ベストセラー『死ぬときに後悔すること25』の著者にして緩和ケア医である大津秀一氏の最新刊『幸せに死ぬために 人生を豊かにする「早期緩和ケア」』で描かれる、死の最前線の現場で見落としてはいけない「患者さんの声」とはーー。
安楽死の議論はどのようになっていくか
「先生、安楽死についてはどう思いますか?」しばしば聞かれます。日本では、安楽死が世界の広範にわたって認められているかのような誤解が一部に存在します。また日本では、一般に馴染みが薄いことも相まって、安楽死についての語句を他の言葉と意図的に、あるいは非意図的に混同して用いている場合もあります。
正確な医学の言葉として、実は狭義の安楽死が指し示すものはかなり限定されています。安楽死とは医師等の医療者により、致死的な薬剤を注射等で投与されることで直接的な死がもたらされることです。処方するなどして与えられた薬剤を自分が用いるのは「医師等自殺幇助」と呼ばれます。

最近は医師以外が致死薬を準備することもあるとして、医療的自殺幇助とも呼ばれることが増えてきているとのことです。また自殺(suicide)という言葉が好まれず、死(dying)の言葉が使われるようになっているようです。京都大学大学院文学研究科のレポート「世界の安楽死概観Ver.2」によれば次のようになっています。

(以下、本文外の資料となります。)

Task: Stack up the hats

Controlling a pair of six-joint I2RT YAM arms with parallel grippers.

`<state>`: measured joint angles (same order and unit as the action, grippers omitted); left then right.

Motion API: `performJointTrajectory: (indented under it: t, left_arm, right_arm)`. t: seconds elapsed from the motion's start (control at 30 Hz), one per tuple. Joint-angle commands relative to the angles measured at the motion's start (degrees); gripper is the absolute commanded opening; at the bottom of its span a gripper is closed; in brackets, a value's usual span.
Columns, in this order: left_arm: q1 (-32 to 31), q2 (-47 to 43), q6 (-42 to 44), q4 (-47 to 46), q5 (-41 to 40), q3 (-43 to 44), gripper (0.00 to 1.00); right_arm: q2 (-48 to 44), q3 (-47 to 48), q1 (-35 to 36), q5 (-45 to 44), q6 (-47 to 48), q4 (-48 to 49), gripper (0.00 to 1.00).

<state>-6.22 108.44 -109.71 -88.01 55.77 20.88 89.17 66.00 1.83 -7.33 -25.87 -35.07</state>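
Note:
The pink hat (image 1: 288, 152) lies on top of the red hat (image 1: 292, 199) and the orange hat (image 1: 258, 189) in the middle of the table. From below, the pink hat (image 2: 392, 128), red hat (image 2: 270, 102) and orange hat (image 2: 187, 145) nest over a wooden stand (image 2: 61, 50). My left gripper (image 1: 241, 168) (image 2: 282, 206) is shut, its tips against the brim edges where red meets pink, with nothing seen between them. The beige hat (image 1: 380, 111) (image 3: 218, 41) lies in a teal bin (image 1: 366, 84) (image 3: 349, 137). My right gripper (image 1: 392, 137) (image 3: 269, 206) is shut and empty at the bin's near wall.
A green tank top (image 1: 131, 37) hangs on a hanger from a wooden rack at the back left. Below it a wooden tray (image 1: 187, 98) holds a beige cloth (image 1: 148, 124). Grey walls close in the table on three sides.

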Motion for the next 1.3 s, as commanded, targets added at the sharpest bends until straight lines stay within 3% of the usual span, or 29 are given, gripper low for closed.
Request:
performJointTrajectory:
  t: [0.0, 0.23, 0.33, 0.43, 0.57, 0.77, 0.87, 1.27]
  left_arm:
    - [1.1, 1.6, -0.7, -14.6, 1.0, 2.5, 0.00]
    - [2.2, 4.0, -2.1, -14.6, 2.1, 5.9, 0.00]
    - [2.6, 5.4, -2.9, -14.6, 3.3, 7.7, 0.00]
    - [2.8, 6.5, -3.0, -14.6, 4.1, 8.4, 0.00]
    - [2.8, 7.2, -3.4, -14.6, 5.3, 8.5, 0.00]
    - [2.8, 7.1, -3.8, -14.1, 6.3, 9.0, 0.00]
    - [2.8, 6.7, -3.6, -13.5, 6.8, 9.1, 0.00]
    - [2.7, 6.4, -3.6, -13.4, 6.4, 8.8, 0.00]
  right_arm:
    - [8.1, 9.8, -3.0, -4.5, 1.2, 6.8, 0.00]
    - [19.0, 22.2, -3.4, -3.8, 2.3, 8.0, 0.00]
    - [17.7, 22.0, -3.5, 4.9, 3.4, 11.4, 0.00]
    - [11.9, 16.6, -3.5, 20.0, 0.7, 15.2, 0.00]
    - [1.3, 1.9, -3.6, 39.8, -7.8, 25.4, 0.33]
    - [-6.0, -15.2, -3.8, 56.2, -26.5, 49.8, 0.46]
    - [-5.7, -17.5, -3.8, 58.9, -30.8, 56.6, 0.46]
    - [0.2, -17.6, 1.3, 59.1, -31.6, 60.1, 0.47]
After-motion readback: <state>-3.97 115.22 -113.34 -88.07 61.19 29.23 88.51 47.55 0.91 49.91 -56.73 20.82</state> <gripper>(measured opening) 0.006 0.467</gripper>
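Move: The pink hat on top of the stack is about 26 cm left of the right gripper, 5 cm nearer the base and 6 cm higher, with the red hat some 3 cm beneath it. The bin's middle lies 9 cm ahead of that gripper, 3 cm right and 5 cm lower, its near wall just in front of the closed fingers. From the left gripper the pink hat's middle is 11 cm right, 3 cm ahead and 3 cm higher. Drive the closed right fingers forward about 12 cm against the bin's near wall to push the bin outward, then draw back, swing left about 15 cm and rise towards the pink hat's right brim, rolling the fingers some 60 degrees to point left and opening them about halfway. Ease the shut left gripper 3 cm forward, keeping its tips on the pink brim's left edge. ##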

・医師等自殺幇助のみ容認されている国・地域......米国の一部州(オレゴン州、カリフォルニア州、コロラド州、コロンビア特別区、ハワイ州、メイン州、モンタナ州[判例]、ワシントン州、バーモント州、ニュージャージー州)、スイス(刑法解釈)
・両方が容認されている国・地域......オランダ、ベルギー、ルクセンブルク、カナダ連邦、豪ビクトリア州
このように、世界中の様々な地域が安楽死や医師等自殺幇助を認めていますが、多数派ではないということはわかると思います。また日本では、安楽死に馴染みが薄いこともあって、医師等自殺幇助や、治療の差し控えと中止も一緒くたに「安楽死」と表現されている場合もあります。
娯楽作品などで取り上げられる場合には、同意なき「安楽死」......というよりは殺人を安楽死と表現している場合もありますね。なかなか実際に亡くなってゆく方を見たことがないとイメージがつかないと思うのですが、人が亡くなってゆくさまや苦痛の程度にはかなりの違いがあります。ふつうの人生において、臨終期の家族などを多数看取るという経験をすることは多くないと思います。
そのため、ご自身の体験で看取った姿が、「人の死にゆく姿」として認識されるのが通常です。実は、相当穏やかな死もあれば、結構苦しい死も......というより死ぬ前の状況もあります。もっとも、緩和ケアにおいては、どんな状況でもできる限りの苦痛緩和は行います。
そのため、後者のようなケースでも、緩和ケアの専門家などが関わっていたら、もう少し最後の時間を楽に過ごせた可能性があります。ただ人は自分の経験に影響されますから、それが人の死として認識されます。そのため、もし苦しんで亡くなったような姿を見てしまうと、そのような姿が人の死だと捉えますから、自分はそうはなりたくない、苦しむようだったらいっそ楽にしてほしいと思いやすいかもしれません。